• carbon-carbon cross coupling
• fructose
• glycoconjugates
• Ruthenium complexes
• sugar transporters (GLUTs)
• carbohydrate-based triphenylphosphine ligands
• carbohydrate mimetics

In recent years, fructose dietary consumption has registered a dramatic increase and has been correlated with a parallel rise of the rate of obesity and metabolic syndromes. This led to investigate on fructose involvement in a variety of diseases, including cancer.
Carbohydrates uptake in the mammalian cell is guaranteed by two classes of hexose transporters: active sodium-coupled glucose transporters (SGLTs) and passive glucose transporter proteins (GLUTs). GLUTs belong to the larger major facilitator superfamily (MFS) and facilitate the diffusion of monosaccharides or polyols across the cell membrane down a concentration gradient. So far, 14 isoforms have been identified by genome sequencing and divided into three phylogenetically distinct groups. The members of these classes exhibit a remarkably diverse substrate specificity. In particular, fructose uptake is thought to be mainly mediated by facilitative membrane transporters GLUT2 and 5, the latter being fructose-specific.
Alteration of cellular energy metabolism and consequent overexpression of GLUT transporters, to support tumor sustained growth, represent one of the hallmarks of cancer. This specificity, known as the Warburg effect, represents a potential target for therapeutic intervention.

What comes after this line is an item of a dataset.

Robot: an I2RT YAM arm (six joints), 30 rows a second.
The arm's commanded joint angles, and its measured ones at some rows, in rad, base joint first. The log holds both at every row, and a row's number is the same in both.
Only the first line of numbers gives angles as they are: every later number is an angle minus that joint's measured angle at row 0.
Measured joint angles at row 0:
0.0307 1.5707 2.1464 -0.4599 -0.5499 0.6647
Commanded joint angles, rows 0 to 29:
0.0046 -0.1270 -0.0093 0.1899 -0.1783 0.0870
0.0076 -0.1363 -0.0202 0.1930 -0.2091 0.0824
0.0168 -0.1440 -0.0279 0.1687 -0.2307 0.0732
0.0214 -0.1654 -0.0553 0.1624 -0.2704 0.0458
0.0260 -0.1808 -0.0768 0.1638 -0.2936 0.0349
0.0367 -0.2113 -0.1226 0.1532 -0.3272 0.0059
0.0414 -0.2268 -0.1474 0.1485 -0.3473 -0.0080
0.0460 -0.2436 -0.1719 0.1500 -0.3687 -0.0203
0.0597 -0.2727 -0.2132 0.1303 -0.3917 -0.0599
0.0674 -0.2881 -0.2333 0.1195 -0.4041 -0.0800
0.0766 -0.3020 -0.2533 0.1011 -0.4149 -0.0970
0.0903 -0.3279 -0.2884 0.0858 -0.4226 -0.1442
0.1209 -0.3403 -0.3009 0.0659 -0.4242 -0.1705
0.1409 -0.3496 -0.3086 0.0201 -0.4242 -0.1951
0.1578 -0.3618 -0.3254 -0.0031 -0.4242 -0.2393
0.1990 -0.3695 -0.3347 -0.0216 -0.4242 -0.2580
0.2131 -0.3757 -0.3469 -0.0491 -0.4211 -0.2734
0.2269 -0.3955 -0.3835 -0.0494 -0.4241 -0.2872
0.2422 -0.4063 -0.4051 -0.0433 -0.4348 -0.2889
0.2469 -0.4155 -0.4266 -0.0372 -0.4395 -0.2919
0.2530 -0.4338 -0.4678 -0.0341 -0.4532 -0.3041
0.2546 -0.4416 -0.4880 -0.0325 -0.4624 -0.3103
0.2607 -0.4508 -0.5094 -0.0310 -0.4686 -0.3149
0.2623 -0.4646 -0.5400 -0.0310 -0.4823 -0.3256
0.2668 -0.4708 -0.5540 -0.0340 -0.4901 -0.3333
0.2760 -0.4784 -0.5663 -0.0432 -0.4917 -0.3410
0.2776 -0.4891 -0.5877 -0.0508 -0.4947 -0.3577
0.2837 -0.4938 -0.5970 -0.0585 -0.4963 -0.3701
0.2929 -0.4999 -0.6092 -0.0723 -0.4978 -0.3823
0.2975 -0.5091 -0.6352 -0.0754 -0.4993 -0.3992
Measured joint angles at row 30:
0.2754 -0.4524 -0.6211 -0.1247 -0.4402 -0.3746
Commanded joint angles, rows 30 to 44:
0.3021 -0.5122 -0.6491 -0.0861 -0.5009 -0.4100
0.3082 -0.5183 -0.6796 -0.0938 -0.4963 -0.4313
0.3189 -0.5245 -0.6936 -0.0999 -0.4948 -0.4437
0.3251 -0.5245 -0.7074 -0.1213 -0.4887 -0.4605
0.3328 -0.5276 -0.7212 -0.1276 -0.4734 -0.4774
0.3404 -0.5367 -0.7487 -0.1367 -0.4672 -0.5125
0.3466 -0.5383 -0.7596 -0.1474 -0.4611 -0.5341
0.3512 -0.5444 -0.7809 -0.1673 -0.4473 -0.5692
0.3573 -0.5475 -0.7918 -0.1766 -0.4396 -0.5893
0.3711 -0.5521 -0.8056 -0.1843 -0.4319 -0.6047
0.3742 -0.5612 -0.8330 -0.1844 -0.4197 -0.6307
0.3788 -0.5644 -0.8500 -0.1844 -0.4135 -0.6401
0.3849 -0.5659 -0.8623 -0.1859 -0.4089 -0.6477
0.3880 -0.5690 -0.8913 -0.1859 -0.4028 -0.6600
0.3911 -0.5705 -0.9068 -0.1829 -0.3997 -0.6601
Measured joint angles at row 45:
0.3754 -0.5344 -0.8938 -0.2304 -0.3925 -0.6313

Indeed, recent studies correlate altered GLUT5 expression with several human diseases and strongly suggest fructose role in the genesis and growth of some types of cancer.
In this perspective, there has been an increasing interest for the synthesis of new fructose glycoconjugates or mimetics for both diagnostic and therapeutic aims. In fact, some of these compounds might actually show a higher affinity for GLUT5 binding site, thus inhibiting fructose cellular uptake.
An interesting alternative approach to inhibition of hexose transporters is to target their overexpression in tumor cells for site-specific delivery of chemotherapeutic agents. This method implies conjugation of a compound showing antitumor activity with a carbohydrate or a glycomimetic that can be recognized by the transporter protein, allowing the glycoconjugate to be internalized as a whole. In this way, the pharmaceutically active core exerts its activity directly inside the cancer cell, exploiting a “Trojan Horse” mechanism.
Recently, in our laboratory new glycoconjugate-Ruthenium complexes have been synthesized, with the idea of combining Ruthenium antitumor activity with glycoconjugates selectivity towards cancer cells. In vitro anticancer activity of these complexes has been evaluated on several tumor cell lines, showing that some of these molecules possess a good cellular uptake and an interesting cytotoxicity on ovarian endometrioid adenocarcinoma cells. Importantly, they did not show activity on healthy cells.
Focusing on fructose mimetics, the main purpose of this thesis project was to design and realize the synthesis of new fructose based-triphenylphosphine ligands, in both furanosic and pyranosic forms, that could be subsequently used to obtain Ruthenium complexes. These glycoconjugated compounds have a triphenylphosphine functionality, which is essential for metal coordination, that is connected to the fructose analogues through an amide bond. Protection of phosphine with borane is necessary to prevent its oxidation, that leads to useless products.
In addition, a typical glycosyl donor such as the trichloroacetimidate (TCA) was investigated for the synthesis of new triphenylphosphine ligands with the glucose moiety connected to the phosphine unit, that coordinates the Ruthenium, by an alkynyl linker.